▶ _Task goal_:
Word for word, transcribe the data below from the line with "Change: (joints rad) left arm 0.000" to the line with "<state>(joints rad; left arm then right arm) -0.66", keeping both of those lines.

#####

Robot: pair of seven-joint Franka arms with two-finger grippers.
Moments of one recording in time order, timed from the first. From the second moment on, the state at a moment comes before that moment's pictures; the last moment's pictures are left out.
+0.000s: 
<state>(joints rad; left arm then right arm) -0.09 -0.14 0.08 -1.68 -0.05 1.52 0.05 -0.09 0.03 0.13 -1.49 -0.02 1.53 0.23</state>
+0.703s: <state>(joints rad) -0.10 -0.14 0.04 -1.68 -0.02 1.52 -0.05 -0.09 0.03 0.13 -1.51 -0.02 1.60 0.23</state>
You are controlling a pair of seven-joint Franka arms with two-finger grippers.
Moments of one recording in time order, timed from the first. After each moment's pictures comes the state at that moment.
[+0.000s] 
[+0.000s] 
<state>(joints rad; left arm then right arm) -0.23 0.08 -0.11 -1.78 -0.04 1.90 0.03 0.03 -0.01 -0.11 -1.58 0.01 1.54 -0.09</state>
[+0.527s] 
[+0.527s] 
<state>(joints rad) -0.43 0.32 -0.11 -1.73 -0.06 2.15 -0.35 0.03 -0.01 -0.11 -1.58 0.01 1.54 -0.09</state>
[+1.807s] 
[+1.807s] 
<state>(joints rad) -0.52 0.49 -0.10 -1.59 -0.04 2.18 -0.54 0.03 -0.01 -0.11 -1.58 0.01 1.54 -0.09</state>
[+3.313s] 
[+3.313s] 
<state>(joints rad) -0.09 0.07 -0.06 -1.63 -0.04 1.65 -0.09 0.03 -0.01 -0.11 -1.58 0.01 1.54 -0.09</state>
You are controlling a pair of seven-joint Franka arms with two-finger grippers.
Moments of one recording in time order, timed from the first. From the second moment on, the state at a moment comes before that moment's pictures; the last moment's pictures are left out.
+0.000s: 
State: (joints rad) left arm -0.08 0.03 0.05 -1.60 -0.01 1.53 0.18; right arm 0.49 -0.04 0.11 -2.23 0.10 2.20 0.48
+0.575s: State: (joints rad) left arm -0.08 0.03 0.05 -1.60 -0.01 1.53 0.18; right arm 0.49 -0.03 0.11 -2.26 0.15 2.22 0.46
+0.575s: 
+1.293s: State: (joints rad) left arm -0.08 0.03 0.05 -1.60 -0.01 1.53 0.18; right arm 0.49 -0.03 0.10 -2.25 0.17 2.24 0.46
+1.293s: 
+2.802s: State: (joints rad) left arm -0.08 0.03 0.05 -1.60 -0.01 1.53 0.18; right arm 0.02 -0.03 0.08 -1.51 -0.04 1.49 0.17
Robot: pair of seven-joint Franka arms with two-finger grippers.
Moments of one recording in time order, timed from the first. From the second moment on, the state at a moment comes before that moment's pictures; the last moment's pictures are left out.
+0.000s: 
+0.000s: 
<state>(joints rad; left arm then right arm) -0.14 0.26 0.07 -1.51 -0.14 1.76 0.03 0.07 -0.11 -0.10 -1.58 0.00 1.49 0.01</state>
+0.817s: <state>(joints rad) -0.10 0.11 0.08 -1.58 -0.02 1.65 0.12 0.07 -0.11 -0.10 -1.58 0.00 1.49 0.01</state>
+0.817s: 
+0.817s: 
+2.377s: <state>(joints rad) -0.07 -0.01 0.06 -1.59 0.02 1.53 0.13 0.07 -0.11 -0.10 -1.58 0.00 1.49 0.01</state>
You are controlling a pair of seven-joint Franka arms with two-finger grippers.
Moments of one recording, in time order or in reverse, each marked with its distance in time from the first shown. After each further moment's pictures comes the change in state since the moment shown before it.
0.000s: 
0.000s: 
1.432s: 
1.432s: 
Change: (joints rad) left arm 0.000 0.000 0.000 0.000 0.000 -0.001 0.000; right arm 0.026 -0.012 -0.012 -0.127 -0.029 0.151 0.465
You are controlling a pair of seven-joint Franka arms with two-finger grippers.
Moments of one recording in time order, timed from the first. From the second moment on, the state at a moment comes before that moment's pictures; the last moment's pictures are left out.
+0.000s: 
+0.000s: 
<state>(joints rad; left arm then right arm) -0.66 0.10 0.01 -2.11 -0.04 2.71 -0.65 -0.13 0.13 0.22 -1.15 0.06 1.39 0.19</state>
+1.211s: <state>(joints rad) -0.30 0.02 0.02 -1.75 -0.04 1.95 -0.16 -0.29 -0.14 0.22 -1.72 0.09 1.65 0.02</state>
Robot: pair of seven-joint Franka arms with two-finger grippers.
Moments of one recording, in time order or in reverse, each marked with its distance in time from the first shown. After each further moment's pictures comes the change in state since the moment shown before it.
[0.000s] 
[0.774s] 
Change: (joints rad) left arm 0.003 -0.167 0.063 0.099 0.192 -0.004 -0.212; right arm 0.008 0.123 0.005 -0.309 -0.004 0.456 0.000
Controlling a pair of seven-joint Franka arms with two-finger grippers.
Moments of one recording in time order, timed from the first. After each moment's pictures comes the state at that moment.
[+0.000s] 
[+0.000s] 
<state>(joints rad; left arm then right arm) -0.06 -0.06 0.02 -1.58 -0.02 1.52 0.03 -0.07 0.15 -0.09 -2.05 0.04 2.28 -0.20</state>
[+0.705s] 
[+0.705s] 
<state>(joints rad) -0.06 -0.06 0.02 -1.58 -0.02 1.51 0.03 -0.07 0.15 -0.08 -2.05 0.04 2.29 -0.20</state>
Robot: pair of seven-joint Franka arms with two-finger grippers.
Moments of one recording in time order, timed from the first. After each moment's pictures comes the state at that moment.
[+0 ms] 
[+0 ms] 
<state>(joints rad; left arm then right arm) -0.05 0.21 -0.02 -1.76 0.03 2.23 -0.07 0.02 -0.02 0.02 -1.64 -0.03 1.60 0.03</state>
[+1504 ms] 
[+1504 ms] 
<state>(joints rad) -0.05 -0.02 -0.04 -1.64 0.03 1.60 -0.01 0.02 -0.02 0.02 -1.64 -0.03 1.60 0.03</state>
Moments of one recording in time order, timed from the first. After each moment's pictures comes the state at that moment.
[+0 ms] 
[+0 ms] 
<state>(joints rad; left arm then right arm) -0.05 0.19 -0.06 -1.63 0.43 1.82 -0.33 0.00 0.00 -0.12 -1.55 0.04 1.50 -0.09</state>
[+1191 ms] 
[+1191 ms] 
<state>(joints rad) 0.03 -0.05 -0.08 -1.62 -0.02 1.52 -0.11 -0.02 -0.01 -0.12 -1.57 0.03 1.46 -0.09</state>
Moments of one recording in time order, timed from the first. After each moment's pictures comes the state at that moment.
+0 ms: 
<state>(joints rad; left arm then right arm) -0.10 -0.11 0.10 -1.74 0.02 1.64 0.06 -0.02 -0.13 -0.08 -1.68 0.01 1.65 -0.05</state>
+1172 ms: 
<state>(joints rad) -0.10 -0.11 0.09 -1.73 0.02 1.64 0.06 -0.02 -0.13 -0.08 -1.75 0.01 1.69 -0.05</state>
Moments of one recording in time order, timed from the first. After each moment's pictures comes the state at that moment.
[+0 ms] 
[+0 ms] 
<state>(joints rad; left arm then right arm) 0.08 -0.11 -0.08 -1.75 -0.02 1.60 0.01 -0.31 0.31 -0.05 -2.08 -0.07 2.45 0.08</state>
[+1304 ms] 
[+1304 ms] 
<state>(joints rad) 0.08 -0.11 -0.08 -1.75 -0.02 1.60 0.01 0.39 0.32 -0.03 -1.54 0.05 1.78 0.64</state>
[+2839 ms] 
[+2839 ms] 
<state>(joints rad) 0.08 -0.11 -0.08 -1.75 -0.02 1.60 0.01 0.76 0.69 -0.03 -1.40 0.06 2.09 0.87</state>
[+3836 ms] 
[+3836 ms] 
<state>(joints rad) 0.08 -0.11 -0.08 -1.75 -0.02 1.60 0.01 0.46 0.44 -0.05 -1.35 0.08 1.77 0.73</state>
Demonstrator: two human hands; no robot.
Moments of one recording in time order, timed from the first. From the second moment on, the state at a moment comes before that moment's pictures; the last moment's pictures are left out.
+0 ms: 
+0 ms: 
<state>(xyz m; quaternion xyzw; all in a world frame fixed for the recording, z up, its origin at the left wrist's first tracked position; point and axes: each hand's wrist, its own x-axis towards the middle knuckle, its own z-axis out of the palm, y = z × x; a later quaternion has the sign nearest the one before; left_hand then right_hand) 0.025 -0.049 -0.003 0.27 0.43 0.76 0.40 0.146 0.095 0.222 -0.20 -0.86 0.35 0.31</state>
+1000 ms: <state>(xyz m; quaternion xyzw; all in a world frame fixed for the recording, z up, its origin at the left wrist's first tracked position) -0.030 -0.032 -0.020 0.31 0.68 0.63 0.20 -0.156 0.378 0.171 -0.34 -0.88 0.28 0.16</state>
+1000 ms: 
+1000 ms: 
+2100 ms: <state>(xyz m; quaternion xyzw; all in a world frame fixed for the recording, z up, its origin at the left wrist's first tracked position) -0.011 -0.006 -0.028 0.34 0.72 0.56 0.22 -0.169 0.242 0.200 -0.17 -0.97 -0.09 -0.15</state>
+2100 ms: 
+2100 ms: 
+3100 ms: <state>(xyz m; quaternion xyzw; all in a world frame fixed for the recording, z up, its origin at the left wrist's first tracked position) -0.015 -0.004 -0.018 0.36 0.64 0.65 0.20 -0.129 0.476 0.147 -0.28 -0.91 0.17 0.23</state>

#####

▶ _Written solution_:
Change: (joints rad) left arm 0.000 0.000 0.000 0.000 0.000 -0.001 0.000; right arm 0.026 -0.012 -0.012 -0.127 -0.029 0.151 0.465
You are controlling a pair of seven-joint Franka arms with two-finger grippers.
Moments of one recording in time order, timed from the first. From the second moment on, the state at a moment comes before that moment's pictures; the last moment's pictures are left out.
+0.000s: 
+0.000s: 
<state>(joints rad; left arm then right arm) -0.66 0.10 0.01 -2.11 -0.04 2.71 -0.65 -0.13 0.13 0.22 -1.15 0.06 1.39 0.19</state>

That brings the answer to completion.